Given records =>

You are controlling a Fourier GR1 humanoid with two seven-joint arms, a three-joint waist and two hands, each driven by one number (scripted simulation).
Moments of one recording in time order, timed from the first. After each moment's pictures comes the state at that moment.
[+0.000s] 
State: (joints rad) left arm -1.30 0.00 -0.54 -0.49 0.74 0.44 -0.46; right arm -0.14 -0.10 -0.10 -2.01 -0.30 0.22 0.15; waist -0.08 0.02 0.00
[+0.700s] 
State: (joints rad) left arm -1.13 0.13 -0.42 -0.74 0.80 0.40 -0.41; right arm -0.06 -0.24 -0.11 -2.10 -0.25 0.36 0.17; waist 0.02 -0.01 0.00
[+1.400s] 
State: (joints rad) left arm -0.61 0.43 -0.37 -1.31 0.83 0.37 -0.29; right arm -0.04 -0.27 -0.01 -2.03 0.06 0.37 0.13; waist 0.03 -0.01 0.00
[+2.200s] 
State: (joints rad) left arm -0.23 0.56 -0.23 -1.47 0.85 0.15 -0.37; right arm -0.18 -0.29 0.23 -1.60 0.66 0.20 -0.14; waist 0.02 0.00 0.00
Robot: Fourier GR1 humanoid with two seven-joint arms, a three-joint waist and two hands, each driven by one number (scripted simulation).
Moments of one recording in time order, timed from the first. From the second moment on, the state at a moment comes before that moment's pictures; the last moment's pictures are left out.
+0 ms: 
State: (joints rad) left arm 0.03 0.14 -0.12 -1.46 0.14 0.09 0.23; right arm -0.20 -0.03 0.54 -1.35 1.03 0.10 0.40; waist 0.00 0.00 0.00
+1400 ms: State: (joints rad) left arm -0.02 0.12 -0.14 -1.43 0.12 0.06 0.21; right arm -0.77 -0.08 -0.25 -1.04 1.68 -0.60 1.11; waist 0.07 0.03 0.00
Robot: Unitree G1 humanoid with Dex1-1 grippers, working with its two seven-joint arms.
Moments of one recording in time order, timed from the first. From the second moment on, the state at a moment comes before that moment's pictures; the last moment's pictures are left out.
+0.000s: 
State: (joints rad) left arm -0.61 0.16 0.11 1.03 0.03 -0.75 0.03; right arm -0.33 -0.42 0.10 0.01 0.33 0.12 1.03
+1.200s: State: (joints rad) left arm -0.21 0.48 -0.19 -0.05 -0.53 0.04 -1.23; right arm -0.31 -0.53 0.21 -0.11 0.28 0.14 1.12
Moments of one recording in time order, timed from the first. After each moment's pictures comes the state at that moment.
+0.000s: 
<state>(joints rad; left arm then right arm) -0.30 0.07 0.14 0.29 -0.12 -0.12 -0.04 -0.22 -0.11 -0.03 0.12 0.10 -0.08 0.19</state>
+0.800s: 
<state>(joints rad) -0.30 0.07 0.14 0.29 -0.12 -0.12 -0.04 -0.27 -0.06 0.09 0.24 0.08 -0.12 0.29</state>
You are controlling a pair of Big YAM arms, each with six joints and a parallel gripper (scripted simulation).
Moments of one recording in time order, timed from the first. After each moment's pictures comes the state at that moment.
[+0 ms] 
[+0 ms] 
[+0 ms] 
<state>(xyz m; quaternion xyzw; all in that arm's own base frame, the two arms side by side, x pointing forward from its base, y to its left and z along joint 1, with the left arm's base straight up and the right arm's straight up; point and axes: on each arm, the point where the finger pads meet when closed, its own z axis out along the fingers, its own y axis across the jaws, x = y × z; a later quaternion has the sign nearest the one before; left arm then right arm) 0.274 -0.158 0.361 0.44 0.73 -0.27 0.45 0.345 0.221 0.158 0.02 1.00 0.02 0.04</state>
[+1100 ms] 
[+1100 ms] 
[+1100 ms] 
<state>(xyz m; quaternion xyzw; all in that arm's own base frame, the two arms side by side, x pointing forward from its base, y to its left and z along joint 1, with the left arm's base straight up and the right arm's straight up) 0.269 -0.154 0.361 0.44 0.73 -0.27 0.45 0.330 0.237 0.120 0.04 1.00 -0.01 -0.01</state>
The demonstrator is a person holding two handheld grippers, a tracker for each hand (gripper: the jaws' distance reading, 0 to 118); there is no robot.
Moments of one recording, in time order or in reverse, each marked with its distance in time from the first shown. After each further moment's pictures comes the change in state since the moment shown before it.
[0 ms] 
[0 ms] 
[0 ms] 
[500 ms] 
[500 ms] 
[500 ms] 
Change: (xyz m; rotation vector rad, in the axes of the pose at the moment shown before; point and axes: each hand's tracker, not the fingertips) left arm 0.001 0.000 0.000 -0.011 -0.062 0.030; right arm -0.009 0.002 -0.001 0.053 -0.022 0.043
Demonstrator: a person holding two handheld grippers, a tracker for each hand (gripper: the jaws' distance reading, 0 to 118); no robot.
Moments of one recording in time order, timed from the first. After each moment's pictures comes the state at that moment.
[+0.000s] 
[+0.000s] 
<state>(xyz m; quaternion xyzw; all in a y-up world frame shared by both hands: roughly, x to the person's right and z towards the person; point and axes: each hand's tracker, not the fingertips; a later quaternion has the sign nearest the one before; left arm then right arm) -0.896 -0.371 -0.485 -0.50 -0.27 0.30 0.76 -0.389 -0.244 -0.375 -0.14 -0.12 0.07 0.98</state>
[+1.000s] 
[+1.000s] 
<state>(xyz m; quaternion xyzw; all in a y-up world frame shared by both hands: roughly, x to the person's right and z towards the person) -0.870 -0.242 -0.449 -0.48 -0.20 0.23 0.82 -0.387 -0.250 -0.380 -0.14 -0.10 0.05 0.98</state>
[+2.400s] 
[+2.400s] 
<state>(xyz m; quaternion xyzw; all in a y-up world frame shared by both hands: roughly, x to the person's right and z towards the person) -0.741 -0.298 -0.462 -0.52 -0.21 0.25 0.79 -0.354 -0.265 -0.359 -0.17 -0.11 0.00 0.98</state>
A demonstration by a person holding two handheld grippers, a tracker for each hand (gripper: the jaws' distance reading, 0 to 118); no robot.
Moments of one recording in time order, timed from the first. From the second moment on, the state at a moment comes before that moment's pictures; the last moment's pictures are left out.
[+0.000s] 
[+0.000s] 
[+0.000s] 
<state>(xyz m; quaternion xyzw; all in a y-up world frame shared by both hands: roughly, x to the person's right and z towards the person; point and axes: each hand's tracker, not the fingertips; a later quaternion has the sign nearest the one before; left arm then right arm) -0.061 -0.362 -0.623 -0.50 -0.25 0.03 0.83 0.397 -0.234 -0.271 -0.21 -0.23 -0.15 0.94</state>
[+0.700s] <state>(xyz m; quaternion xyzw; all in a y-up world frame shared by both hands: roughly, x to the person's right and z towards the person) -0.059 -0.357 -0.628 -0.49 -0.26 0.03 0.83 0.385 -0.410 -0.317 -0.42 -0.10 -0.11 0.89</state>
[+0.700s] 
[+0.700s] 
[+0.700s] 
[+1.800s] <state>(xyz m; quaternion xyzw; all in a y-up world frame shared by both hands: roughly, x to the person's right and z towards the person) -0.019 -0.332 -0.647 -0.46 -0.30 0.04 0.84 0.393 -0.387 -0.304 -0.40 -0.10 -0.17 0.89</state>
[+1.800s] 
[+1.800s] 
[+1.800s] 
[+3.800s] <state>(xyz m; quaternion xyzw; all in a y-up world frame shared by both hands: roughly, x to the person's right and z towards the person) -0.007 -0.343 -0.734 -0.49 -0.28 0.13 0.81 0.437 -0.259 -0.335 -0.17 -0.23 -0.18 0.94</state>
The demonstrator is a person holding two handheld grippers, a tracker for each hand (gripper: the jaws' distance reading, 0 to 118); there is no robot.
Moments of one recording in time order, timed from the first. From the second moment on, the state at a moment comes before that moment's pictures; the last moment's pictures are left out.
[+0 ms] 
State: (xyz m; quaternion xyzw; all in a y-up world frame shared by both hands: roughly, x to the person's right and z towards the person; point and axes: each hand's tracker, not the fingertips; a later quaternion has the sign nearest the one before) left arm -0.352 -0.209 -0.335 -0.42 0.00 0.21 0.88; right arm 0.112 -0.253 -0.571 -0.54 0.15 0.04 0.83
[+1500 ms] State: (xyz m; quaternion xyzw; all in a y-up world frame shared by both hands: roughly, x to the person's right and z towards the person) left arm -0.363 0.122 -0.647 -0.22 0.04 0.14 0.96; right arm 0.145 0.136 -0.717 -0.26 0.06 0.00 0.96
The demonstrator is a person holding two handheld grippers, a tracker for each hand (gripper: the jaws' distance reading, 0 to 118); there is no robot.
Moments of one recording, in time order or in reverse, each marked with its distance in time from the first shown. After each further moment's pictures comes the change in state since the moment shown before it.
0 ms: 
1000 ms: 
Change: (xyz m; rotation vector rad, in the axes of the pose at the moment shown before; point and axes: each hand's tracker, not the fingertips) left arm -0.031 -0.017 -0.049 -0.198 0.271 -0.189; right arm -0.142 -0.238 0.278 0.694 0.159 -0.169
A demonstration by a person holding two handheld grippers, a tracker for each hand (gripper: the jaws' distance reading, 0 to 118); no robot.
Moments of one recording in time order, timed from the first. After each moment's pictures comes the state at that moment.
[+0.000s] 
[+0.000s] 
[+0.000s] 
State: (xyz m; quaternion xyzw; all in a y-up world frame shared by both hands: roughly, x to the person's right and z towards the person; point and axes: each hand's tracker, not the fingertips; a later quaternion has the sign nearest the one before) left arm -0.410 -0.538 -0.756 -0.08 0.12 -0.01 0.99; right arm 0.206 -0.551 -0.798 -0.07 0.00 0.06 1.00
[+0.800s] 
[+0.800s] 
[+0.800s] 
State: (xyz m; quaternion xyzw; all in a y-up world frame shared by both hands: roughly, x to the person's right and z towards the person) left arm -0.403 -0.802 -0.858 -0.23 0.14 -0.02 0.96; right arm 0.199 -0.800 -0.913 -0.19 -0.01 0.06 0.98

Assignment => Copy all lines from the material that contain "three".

Task response =>
You are controlling a Fourier GR1 humanoid with two seven-joint arms, a three-joint waist and two hands, each driven by one number (scripted simulation).
Robot: Fourier GR1 humanoid with two seven-joint arms, a three-joint waist and two hands, each driven by one number (scripted simulation).

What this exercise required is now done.